─── TASK DATA

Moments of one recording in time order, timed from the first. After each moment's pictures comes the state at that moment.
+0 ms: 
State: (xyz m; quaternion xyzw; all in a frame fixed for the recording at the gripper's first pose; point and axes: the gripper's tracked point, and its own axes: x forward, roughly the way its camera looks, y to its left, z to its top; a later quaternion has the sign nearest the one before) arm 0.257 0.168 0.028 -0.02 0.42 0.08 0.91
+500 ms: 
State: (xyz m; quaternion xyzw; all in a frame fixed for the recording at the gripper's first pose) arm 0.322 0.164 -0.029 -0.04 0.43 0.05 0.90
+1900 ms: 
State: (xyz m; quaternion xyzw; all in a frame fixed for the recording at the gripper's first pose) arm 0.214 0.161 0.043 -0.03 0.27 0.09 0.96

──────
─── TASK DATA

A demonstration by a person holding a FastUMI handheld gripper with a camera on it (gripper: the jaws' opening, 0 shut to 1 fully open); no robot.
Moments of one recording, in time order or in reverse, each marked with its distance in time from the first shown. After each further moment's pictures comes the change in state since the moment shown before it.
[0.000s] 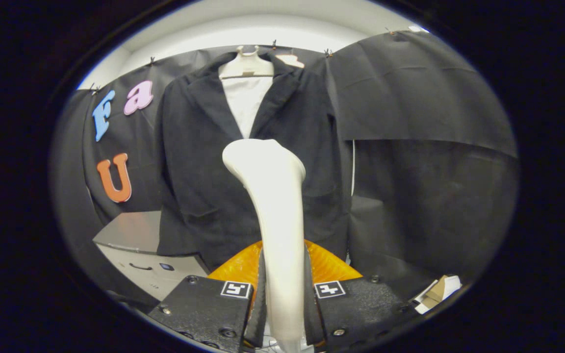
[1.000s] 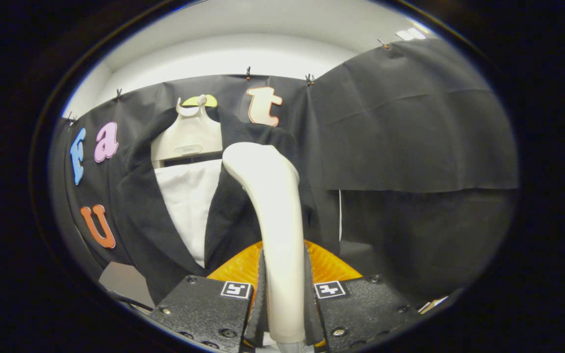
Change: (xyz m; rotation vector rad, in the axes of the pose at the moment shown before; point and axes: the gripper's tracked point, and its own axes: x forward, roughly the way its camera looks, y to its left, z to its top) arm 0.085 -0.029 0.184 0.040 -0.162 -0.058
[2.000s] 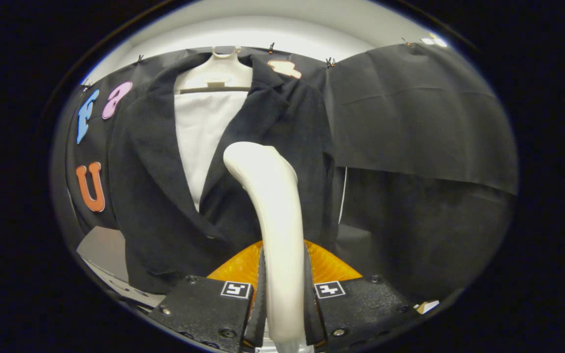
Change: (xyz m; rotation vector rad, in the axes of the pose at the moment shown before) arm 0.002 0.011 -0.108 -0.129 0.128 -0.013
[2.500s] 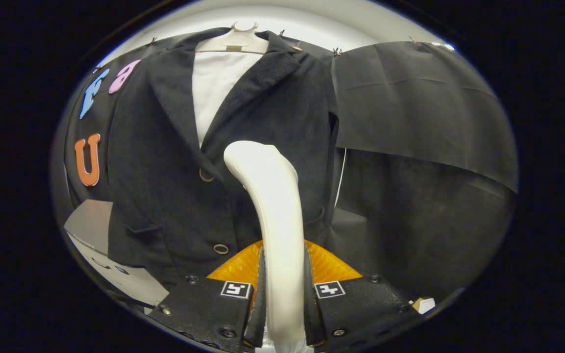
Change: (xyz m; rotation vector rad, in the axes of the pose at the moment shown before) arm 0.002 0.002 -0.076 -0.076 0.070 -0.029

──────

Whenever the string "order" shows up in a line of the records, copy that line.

Moments of one recording in time order, timed from the first. After each moment's pictures comes the state at that moment.
Moments of one recording, in time order or in reverse, each marked with its distance in time from the first shown. After each further moment's pictures comes the change in state since the moment shown before it.

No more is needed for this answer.